What to work on:
Look through the records below, and copy out every line that holds the string "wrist".

[Excerpts from a dataset]
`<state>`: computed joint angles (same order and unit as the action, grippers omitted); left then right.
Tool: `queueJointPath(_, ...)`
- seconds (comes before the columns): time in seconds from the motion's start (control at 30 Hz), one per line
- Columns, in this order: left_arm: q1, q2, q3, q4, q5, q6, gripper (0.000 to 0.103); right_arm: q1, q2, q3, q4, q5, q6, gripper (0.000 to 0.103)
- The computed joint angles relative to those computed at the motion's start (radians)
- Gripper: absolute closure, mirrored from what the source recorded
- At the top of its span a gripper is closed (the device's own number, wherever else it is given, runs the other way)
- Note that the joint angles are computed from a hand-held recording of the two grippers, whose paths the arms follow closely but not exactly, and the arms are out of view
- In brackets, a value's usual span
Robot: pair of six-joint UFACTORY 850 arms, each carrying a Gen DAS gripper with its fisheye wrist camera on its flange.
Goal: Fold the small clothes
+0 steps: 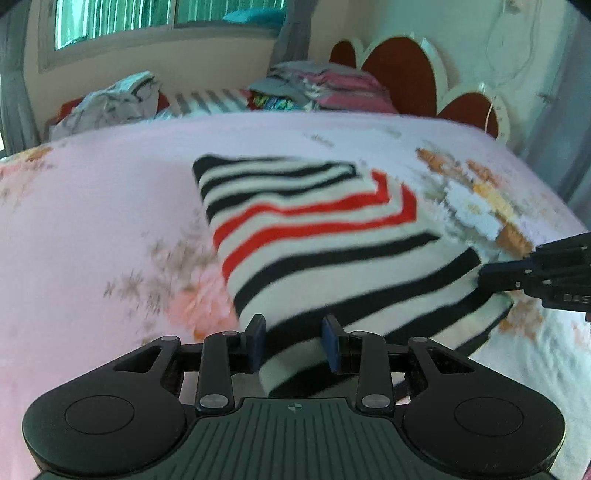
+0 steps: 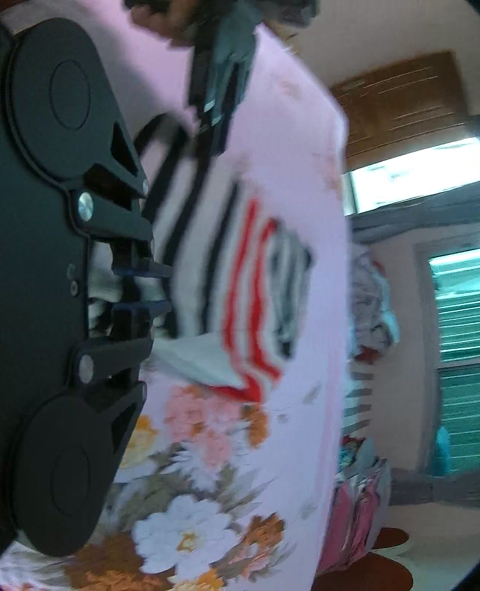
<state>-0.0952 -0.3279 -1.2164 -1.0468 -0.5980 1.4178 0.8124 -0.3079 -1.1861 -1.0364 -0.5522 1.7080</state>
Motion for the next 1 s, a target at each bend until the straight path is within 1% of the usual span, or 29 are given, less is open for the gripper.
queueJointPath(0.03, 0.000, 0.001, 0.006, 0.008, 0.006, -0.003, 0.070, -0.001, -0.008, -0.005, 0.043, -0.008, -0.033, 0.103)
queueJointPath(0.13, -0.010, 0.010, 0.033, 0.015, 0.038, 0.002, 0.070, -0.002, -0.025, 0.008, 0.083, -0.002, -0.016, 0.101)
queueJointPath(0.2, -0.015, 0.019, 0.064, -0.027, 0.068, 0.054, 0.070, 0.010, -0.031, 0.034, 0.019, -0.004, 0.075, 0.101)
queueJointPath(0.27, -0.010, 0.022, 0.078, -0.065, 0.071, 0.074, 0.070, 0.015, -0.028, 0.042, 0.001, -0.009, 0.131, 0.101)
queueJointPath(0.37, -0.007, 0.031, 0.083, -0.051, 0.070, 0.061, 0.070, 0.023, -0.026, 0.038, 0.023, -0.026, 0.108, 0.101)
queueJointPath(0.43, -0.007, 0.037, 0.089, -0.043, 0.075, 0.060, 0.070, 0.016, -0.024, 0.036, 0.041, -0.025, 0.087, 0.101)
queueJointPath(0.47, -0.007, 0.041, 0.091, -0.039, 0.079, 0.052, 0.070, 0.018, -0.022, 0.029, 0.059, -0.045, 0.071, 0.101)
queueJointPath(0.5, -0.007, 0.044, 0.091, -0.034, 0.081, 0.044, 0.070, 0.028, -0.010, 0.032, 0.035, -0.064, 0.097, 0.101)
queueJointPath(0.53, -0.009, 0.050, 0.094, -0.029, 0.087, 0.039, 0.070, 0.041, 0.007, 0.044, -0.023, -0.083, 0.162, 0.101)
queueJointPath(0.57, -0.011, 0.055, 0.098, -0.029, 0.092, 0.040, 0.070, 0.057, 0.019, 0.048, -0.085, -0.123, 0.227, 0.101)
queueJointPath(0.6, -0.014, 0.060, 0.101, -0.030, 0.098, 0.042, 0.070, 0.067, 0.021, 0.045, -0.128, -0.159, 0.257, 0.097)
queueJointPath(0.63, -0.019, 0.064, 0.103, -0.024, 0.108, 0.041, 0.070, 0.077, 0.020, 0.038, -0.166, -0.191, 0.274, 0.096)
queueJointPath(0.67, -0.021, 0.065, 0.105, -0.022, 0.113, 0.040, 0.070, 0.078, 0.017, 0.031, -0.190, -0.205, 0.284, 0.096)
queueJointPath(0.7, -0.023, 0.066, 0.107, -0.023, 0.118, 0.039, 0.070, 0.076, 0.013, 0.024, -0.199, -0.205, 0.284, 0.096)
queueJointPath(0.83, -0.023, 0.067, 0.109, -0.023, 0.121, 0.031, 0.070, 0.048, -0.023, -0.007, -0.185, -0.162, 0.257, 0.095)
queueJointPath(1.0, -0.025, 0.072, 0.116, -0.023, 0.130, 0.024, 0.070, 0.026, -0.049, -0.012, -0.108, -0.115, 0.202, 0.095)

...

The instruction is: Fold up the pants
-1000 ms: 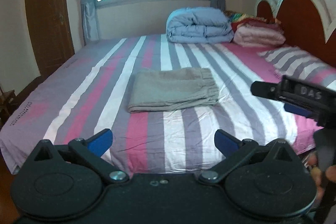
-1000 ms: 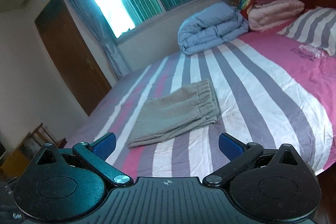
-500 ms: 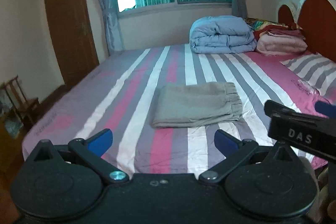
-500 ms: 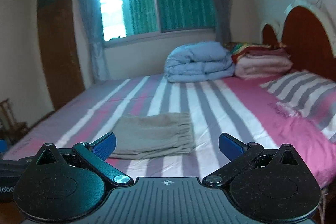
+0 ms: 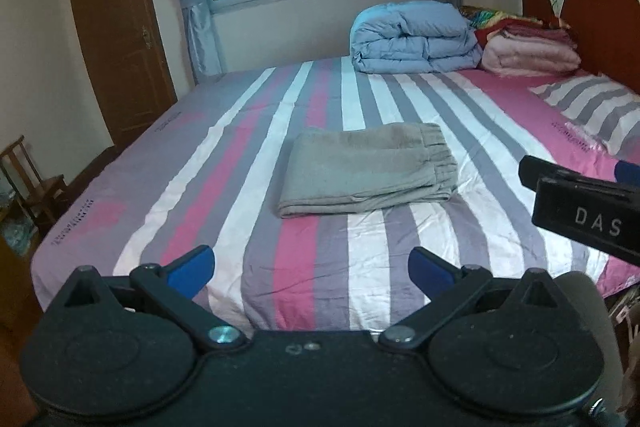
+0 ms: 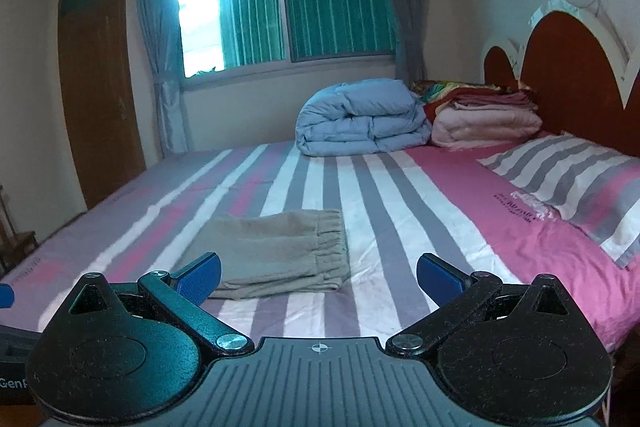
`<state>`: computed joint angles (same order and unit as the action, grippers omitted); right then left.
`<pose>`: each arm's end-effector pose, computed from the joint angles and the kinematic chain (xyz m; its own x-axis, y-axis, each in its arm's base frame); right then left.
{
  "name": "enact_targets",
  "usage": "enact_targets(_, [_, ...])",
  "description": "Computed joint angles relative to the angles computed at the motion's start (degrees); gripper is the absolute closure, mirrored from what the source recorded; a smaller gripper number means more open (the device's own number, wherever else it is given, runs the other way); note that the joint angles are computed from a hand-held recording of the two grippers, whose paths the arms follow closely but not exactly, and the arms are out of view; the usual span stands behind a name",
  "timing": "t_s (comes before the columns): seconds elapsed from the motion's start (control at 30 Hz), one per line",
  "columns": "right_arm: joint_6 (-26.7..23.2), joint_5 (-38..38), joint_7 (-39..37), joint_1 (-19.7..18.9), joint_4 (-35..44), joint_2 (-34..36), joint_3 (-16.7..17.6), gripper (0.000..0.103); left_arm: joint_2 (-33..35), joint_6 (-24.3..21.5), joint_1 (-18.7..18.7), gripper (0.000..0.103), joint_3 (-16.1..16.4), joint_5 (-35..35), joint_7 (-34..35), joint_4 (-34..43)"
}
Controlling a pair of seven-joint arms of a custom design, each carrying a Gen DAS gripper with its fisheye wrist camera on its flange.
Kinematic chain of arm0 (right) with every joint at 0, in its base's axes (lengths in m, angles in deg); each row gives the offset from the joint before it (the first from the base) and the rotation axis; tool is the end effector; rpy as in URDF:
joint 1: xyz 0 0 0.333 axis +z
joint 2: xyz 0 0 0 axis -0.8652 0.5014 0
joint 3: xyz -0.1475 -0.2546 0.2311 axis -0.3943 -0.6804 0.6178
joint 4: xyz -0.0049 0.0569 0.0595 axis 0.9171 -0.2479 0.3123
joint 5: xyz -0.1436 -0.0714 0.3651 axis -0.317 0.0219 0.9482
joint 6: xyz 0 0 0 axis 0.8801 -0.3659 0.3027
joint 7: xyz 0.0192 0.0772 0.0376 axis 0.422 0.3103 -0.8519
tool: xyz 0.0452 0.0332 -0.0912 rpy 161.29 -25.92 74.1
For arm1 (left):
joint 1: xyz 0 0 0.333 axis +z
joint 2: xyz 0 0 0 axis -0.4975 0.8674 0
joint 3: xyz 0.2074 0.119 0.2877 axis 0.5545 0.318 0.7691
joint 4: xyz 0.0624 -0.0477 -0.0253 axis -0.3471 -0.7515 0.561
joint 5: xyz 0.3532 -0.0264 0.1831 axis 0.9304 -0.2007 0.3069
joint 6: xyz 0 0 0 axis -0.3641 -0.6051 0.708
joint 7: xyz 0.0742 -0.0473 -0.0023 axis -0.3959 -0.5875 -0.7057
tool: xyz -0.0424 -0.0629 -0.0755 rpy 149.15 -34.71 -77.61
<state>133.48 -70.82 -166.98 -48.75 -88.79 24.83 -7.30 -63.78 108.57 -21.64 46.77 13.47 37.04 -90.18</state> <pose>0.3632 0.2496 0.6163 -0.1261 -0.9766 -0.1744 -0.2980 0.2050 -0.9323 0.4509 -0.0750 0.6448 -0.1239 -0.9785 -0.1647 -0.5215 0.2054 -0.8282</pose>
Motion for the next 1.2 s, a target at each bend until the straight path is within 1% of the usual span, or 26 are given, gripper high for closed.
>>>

Answer:
Robot: pair of six-joint UFACTORY 850 arms, each carrying a Gen DAS gripper with its fisheye wrist camera on its flange.
Controlling a pair of seven-joint arms of a custom design, each carrying a Gen DAS gripper with its fisheye wrist camera on its flange.

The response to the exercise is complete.